Le incisioni derivanti dagli affreschi della Stufetta del Cardinal Bibbiena, come la Nascita di Venere o la Venere spinaria attribuiti al ravennate, databili al 1516, rivelano, accanto a un repertorio archeologizzante carico di sapienza mitologica - si veda la scena dell'evirazione di Urano nella Nascita di Venere, non più presente nell'affresco raffaellesco - anche forti ascendenze nordiche, soprattutto nei paesaggi, di derivazione düreriana. Il confronto con il grande Raimondi, sempre sullo sfondo nel giudizio critico, può rivelarsi addirittura favorevole al nostro, come avviene nel caso della cosiddetta Madonna della coscia lunga, dove Dente si rivela vivace e dinamico interprete del dipinto raffaellesco di contro a un irrigidito Marcantonio, esecutore anch'egli del soggetto. Emblematica la serie di Gesù Cristo e dei dodici apostoli, in cui si evidenzia una derivazione de visu dai lavori dell'urbinate, conservati a Chatsworth, di contro di nuovo alle realizzazioni del Raimondi, non in possesso degli originali.

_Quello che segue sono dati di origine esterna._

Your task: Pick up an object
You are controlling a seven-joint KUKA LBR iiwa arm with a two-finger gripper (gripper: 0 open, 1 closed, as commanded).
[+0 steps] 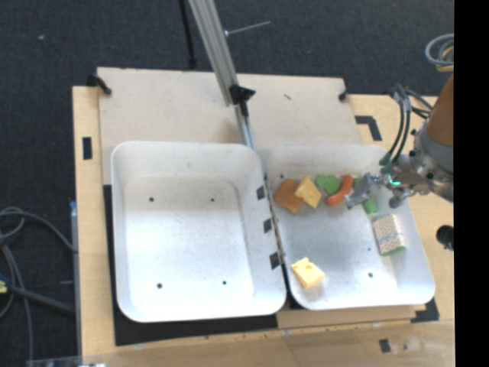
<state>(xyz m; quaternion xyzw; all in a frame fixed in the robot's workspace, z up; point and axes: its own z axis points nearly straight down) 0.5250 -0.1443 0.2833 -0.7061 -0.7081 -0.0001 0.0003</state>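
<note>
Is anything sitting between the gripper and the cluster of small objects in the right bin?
Nothing visible blocks it. The gripper is already low over the right bin, right beside the orange piece and a green piece, with no other item in between.

Left bin: floor open wall to wall, free passage anywhere inside. Right bin: upper strip crowded by a close row of brown piece, yellow block, green piece and orange piece, with the gripper just right of it. Speckled box guards the right wall, yellow cube sits low left; bare floor between them. Slanted metal post bars the back.
</note>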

Nella realizzazione del commento alle schede è costante lo sforzo critico dell'autrice che, confortato da continui confronti bibliografici, mette in luce particolari fondanti sia per la datazione dell'opera dell'incisore, sia per la riflessione sugli originali raffaelleschi, nonché sulla discussa questione del significato da attribuirsi al monogramma "SR", riconosciuto definitivamente come raffaellesco sulla scia delle note vasariane, contrassegno anche delle incisioni di Dente, il cui corpus si attesta per ora sulle 40 opere, così come stabilito da Bartsch; 30 gli esemplari presenti nella collezione "Piancastelli", di cui viene prodotta scheda, oltre alle stampe di incisori anonimi o della cerchia di Raffaello vicini a Marco Dente presenti nel medesimo album piancastelliano "Della Volpe Golfarelli"; di tutti questi esemplari, corredati dell'apparato di fonti e bibliografia, nonché di iconografia, viene ricostruita la storia di derivazione, non sempre e non solo da Raffaello. Si vorrebbe ora, assieme al catalogo a stampa, la catalogazione informatizzata che consenta confronti, ineludibili, con gli esemplari delle altre importanti collezioni emiliano-romagnole, quella della Classense in primis, molto ampia, ma anche la raccolta dell'Archiginnasio e altre.
A. Imolesi Pozzi, Marco Dente. Un incisore ravennate nel segno di Raffaello. Le stampe delle Raccolte Piancastelli, Ravenna, Angelo Longo Editore, 2008, 176 pagine, 38,00 euro.